TreeCorr
TreeCorr copied to clipboard
Support SACC output format
LSST DESC is planning to use SACC files for passing around two-point data. Would be nice to have TreeCorr output to this format natively.
cf. https://github.com/LSSTDESC/sacc
Should we also do this for the DES 2pt data format?
If there is one other than merely fits catalogs, sure. Just point me to the data format you'd prefer. It would be easy to add it as an option.
I'm not sure how high a priority this should be, since we already output to sacc from the TXPipe pipeline using the APIs of the two codes. But in case it's useful, the sacc API is now stable can be used like this:
s = sacc.Sacc()
data_type = sacc.standard_types.galaxy_shear_xi_plus
# or one of:
# galaxy_shear_xi_minus, galaxy_shear_xi_imagPlus, galaxy_shear_xi_imagMinus
# galaxy_density_xi, galaxy_shearDensity_xi_t, galaxy_shearDensity_xi_x
# for each data point, create a window function object:
window = sacc.TopHatWindow(theta_min, theta_max)
# or if we have a weight function: window = sacc.Window(thetas, weights)
# and add to the data set. tracers_later=True means we don't have n(z) values yet.
s.add_data_point(sacc.standard_types.galaxy_density_xi, ('bin1', 'bin2'), xi_value,
tracers_later=True, theta=mean_theta_in_arcmin, window=window)
once all data points are added, save with
s.save_fits(filename)
Thanks Joe.
So a given SACC file only has one of xi+ or xi-? And no estimate of the variance? I'm a little surprised at that. I would have thought all of these would go together in one file.
Also, the TreeCorr bins are not (normally) tophats in theta space. They are tophats in log(theta) space. (For the typical case of bin_type='Log' anyway.) Is there a corresponding sacc function I should use for that?

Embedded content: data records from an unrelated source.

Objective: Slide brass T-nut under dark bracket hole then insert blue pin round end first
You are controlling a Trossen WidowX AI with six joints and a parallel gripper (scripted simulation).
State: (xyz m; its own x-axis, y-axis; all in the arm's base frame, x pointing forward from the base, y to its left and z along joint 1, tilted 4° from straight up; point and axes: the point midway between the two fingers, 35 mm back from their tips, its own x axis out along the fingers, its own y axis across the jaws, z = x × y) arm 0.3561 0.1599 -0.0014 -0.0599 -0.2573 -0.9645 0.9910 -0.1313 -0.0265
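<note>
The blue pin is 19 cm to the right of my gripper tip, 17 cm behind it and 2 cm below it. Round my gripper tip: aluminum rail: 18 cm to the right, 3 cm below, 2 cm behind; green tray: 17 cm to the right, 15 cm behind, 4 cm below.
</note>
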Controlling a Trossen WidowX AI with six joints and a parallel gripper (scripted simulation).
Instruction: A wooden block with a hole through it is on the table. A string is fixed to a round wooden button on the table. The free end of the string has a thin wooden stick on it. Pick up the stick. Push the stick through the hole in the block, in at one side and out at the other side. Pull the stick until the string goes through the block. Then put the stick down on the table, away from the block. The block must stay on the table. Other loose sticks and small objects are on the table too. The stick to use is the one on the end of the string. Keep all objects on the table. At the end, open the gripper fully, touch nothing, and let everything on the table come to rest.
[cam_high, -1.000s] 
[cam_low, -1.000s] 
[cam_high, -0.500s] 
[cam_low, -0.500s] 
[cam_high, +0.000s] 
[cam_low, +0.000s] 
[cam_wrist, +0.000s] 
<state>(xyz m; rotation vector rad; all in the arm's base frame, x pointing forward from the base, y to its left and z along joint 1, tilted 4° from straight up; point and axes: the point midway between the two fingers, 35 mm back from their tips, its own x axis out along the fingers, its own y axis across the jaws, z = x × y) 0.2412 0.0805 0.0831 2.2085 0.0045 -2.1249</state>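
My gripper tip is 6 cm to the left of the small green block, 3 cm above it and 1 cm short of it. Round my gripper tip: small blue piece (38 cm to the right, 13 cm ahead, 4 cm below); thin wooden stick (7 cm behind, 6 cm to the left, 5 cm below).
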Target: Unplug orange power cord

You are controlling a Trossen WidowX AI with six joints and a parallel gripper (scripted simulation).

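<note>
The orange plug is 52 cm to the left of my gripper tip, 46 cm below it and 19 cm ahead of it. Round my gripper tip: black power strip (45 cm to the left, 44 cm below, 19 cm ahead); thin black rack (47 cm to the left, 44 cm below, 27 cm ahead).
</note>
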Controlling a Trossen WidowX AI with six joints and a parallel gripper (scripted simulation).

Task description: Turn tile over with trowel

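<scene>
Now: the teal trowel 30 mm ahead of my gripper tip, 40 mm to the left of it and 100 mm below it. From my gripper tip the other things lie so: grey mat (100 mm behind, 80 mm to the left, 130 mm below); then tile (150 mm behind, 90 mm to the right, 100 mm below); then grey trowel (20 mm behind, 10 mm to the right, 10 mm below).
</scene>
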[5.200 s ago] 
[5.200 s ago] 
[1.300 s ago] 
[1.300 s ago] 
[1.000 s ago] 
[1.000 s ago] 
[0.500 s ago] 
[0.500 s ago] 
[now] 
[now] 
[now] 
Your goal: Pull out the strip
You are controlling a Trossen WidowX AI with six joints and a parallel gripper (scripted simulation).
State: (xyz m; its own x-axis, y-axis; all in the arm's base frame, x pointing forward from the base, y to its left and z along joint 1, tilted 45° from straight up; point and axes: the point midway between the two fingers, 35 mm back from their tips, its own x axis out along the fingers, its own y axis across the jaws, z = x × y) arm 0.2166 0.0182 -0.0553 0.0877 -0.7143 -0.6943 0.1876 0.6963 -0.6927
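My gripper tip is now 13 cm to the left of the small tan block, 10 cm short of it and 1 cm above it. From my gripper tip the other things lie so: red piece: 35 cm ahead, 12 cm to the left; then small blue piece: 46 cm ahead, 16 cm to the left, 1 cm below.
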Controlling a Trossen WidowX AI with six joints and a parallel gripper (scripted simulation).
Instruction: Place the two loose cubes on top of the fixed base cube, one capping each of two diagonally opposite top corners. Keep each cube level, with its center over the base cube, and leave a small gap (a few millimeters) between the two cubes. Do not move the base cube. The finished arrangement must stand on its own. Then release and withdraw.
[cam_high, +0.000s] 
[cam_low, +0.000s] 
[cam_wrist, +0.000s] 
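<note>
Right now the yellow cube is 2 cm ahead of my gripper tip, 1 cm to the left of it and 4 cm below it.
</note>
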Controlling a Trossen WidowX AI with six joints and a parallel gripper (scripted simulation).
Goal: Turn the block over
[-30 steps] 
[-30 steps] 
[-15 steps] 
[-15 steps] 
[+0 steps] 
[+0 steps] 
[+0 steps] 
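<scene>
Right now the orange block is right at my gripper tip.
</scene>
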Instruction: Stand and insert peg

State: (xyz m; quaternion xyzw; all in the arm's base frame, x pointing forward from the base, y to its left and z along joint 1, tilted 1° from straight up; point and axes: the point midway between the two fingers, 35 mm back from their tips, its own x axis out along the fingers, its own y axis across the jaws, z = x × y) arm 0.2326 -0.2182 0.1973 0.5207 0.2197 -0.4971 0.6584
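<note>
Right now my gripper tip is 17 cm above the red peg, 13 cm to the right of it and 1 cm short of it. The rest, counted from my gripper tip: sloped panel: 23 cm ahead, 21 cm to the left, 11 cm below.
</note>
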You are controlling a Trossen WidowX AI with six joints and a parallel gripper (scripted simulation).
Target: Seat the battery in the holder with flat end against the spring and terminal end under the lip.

Even better, if I understand the meaning correctly, we could even treat the bins as overlapping trapezoids (still in log space) to account for a non-zero bin_slop. Not sure if this is possible in SACC, or even if it would matter for any use cases, but it might be nice to get that right if it's an option.
Hi Mike,
So a given SACC file only has one of xi+ or xi-?
Didn't mean to imply that - you loop through data points, both within a type and across different types.
And no estimate of the variance?
Forgot to include that in my example - added below.
They are tophats in log(theta) space
Thanks for this - it's about two lines to add, so I can make a PR for that today.
treat the bins as overlapping trapezoids
Not 100% sure what you mean by that - the different windows can always overlap. Would this be covered by a general weight function? Or something more than that?
Here's an extended example:
s = sacc.Sacc()
xip = sacc.standard_types.galaxy_shear_xi_plus
xim = sacc.standard_types.galaxy_shear_xi_minus
bin_pairs = [('bin1', 'bin1'), ('bin2', 'bin2')] # etc
v = []
for bin_pair in bin_pairs:
# calculate theta_min, theta_max, xi_plus, xi_minus,
# varxip, varxim for this pair of bins, e.g. for 10 angular bins
...
for i in range(10):
# Window function - I will add a LogTopHat very shortly (trivial change)
window = sacc.TopHatWindow(theta_min[i], theta_max[i])
# add xiplus data point. Data point order is arbitrary, as long as the
# covariance order supplied later matches it. Order is changed to a
# canonical one when the file is saved
s.add_data_point(xip, bin_pair, xi_plus[i],
tracers_later=True, theta=theta_mean[i], window=window)
# build up variances for the end.
v.append(varxip[i])
# same for xi minus
s.add_data_point(xim, bin_pair, xi_minus[i],
tracers_later=True, theta=theta_mean[i], window=window)
v.append(varxim[i])
# sacc deduces from the fact that this is a 1D array that you are supplying the
# diagonal of the covariance matrix
v = np.array(v)
sacc.add_covariance(v)
# once all data points and covariances are added, save with:
s.save_fits(filename)
I've updated the code to add sacc.LogTopHatWindow - version 0.2.3 in pip.